Таким образом, кризис можно понимать как ситуацию необходимости выбора, в которой осуществляется последовательное движение от неосознанности, пассивности и безответственности выбора ко все более полной его осознанности, активной позиции и принятию ответственного решения. В качестве иллюстрации приведем пример из книги В. Шутса [27].

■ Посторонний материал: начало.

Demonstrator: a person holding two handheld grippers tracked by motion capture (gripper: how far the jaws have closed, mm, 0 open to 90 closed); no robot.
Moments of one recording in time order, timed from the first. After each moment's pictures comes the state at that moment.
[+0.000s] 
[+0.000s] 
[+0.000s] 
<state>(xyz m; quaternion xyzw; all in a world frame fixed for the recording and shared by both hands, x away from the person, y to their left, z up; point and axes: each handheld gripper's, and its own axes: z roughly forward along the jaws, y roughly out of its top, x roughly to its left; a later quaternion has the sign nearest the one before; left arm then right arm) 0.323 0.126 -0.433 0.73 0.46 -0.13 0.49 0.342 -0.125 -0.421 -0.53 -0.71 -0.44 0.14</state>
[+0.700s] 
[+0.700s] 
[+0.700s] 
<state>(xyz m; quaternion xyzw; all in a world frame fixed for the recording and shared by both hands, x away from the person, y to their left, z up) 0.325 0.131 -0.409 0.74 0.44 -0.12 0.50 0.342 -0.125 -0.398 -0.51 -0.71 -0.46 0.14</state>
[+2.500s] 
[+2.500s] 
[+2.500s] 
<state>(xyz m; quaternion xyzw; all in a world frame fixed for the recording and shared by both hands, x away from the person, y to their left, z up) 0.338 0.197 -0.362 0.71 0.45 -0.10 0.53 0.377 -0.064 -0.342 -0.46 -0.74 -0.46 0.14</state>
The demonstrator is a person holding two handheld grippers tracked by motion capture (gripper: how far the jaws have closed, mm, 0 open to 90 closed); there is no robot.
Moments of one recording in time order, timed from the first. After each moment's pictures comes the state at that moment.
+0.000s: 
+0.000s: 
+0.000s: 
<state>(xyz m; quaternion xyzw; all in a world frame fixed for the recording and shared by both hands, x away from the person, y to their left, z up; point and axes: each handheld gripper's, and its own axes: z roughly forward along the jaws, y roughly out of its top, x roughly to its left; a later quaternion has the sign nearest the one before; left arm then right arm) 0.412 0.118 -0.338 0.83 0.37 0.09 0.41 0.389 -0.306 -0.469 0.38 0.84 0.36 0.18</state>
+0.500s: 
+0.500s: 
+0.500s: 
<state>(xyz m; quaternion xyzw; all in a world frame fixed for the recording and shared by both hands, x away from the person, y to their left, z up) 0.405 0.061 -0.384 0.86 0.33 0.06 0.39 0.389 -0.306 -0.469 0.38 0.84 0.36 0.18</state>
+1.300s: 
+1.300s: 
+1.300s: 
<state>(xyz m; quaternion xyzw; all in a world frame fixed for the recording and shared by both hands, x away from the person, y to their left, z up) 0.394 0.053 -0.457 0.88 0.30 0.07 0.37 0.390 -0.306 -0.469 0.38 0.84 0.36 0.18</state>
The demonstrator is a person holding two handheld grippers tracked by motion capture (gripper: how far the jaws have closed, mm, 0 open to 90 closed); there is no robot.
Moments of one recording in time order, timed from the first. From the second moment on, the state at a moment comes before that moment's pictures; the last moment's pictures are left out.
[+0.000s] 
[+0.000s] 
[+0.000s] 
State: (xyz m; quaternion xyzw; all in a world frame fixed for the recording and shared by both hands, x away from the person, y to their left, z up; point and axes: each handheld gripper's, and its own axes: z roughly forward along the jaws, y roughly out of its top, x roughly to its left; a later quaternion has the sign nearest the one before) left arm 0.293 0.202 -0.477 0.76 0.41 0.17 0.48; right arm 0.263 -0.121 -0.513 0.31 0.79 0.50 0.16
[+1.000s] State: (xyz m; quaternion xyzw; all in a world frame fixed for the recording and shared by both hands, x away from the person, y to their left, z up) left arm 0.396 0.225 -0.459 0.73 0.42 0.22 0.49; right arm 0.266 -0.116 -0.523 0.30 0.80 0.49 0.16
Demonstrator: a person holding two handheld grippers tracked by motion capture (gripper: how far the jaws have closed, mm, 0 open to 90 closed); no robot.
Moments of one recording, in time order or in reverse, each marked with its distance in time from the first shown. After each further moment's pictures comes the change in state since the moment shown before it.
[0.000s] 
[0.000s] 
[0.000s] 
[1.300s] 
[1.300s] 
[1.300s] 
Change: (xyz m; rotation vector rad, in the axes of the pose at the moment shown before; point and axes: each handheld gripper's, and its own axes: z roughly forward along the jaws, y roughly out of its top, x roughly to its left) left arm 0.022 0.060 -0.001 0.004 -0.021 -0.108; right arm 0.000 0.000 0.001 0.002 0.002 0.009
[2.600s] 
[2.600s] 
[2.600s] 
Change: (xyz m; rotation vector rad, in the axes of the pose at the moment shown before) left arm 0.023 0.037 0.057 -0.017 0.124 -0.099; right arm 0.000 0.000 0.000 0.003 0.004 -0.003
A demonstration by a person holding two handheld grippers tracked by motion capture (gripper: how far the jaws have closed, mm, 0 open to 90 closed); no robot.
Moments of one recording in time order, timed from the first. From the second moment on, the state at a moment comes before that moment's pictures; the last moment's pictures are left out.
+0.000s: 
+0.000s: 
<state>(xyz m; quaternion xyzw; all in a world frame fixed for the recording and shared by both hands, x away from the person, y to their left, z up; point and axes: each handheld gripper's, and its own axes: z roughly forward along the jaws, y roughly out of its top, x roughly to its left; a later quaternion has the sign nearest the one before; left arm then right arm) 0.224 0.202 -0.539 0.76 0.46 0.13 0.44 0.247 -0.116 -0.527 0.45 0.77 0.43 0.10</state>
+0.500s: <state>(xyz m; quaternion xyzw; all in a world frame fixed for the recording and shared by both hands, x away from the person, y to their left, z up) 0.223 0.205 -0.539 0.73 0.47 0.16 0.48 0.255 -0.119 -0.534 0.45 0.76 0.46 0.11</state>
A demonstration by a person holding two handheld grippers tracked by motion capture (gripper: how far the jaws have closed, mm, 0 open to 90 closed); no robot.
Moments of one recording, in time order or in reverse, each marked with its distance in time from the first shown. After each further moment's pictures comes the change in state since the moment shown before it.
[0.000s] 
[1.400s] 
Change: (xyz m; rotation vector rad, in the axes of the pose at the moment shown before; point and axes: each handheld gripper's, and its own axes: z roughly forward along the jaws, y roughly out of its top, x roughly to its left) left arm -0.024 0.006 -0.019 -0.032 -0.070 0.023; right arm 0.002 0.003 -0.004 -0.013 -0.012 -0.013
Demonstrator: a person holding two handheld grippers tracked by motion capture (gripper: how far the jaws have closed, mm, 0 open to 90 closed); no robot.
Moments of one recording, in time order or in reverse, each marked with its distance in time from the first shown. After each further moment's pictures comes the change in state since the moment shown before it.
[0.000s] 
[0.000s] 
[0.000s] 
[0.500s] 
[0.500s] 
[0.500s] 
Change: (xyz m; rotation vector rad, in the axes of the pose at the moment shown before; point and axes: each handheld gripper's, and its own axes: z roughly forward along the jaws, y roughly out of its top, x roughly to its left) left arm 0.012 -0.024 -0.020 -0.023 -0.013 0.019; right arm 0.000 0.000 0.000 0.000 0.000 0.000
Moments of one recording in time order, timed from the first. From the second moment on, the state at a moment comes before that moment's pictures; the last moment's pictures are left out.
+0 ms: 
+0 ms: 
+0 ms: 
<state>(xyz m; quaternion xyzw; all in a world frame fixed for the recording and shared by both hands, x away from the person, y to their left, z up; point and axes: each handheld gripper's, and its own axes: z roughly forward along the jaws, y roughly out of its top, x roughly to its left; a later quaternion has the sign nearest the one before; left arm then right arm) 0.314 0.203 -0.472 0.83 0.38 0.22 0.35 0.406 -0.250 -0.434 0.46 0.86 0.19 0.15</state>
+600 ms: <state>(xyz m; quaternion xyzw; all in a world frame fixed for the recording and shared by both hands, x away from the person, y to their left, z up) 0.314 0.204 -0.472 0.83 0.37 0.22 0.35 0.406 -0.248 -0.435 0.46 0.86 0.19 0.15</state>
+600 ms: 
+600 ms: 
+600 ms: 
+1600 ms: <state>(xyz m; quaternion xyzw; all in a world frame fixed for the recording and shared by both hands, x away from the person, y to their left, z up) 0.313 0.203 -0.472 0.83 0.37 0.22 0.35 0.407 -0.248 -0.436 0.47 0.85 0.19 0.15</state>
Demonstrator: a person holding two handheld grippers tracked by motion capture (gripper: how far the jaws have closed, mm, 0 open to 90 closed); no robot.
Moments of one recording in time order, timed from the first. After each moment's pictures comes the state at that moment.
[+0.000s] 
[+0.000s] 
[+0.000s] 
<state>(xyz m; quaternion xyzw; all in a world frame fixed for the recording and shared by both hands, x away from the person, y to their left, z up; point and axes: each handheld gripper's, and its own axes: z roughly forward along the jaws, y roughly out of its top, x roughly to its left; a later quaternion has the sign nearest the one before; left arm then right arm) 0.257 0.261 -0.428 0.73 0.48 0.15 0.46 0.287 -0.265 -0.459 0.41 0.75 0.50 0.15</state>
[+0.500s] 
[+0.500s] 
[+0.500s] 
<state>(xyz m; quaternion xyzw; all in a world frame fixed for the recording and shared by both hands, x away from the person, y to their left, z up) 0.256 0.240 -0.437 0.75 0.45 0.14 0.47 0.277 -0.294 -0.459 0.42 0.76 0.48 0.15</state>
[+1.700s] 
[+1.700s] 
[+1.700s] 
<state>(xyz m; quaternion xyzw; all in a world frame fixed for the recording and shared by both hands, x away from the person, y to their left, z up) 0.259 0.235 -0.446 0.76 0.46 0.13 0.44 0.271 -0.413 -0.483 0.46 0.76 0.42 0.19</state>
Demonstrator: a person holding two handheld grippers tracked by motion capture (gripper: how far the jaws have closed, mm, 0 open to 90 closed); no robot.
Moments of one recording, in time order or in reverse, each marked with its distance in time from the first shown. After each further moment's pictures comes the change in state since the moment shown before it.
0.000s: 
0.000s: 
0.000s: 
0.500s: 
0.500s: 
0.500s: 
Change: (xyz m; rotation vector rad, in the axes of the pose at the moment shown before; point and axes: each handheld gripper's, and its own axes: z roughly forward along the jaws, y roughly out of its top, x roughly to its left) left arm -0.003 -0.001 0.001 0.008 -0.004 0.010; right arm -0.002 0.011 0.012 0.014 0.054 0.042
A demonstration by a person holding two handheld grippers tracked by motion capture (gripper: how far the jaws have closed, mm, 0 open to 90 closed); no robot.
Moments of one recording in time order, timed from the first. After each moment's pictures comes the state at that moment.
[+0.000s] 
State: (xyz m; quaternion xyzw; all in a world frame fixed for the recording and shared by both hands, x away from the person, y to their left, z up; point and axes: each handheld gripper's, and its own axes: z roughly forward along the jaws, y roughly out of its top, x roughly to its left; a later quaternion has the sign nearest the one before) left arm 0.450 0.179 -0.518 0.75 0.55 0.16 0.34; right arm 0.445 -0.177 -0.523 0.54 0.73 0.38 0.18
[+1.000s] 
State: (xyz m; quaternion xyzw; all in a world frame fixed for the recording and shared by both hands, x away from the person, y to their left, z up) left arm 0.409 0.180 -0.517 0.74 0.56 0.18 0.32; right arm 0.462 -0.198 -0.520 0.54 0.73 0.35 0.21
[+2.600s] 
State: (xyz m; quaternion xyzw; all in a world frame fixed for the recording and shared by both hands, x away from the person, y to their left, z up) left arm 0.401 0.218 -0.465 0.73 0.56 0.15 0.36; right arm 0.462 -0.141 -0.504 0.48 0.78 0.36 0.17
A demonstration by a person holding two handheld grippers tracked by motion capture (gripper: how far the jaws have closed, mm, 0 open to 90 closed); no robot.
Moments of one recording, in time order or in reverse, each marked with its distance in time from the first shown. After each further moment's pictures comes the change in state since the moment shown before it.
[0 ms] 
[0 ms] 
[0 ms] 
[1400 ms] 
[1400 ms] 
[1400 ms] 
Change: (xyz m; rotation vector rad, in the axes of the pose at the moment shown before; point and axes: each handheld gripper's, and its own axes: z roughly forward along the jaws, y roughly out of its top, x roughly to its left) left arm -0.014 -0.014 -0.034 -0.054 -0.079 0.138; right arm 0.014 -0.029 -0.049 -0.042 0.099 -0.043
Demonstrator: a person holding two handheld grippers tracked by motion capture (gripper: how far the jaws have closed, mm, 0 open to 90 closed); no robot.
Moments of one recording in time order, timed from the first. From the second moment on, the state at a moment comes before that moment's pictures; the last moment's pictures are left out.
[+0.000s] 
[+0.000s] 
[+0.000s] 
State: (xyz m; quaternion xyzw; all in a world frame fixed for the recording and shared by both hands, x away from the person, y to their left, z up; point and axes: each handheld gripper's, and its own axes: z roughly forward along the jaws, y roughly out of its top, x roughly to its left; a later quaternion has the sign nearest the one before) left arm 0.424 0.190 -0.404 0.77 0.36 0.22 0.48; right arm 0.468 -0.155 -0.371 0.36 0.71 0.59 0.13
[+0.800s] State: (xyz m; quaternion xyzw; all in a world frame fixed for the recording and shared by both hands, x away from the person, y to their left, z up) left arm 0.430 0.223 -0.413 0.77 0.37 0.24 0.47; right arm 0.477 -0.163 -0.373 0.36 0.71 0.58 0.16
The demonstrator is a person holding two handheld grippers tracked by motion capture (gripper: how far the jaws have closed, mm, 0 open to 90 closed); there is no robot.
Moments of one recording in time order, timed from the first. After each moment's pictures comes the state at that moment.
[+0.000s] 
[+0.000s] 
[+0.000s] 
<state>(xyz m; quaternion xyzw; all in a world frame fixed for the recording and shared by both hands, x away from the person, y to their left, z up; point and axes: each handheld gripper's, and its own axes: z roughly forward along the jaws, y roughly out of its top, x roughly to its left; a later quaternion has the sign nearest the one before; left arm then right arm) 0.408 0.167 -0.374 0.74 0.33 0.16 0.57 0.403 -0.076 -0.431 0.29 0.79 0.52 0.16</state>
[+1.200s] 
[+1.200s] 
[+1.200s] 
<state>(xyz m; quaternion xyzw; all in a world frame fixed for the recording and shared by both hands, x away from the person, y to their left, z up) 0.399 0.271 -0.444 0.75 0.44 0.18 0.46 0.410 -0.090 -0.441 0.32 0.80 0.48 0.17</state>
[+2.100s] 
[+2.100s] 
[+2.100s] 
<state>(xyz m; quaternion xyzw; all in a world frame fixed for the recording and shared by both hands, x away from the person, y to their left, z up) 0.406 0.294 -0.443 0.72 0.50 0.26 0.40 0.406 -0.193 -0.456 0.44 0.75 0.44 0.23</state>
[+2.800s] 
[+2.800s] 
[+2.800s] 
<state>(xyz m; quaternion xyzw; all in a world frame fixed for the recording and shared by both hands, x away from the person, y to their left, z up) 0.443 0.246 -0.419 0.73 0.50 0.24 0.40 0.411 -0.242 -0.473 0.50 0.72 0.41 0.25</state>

«Преждевременная смерть жены, матери трех их детей, ввергла Говарда в глубокую депрессию. Со времени ее смерти прошло уже два года, но Говард очень горевал. Он говорил, что очень глубоко переживает смерть жены и вряд ли сможет оправиться. По мере того как работа с Говардом продвигалась, стало ясно, что он испытывает глубокое чувство вины в связи с теми негативными чувствами, которые он испытывал к жене и решительно отвергал их существование. Как почти во всех случаях потери близкого человека. Реальные чувства Говарда были смесью печали, горечи утраты, гнева от того, что его оставили; возмущения от того, что придется растить детей одному, и облегчения вследствие освобождения от напряженных взаимоотношений. Когда он понял, что в этих чувствах нет ничего дурного, он захотел избавиться от своего чувства вины и исследовать те чувства, которые он реально испытывал по отношению к ней. В то время, пока он тратил энергию на сохранение лжи о том, что его чувства к ней всегда были позитивны, его жизненная энергия была минимальной. Он должен был отдать себе отчет в своих реальных чувствах и принять их для того, чтобы вернулась жизненная энергия. Когда это было завершено, глаза его заблестели, дыхание углубилось и он стал выглядеть так, как если бы с него сняли огромный груз».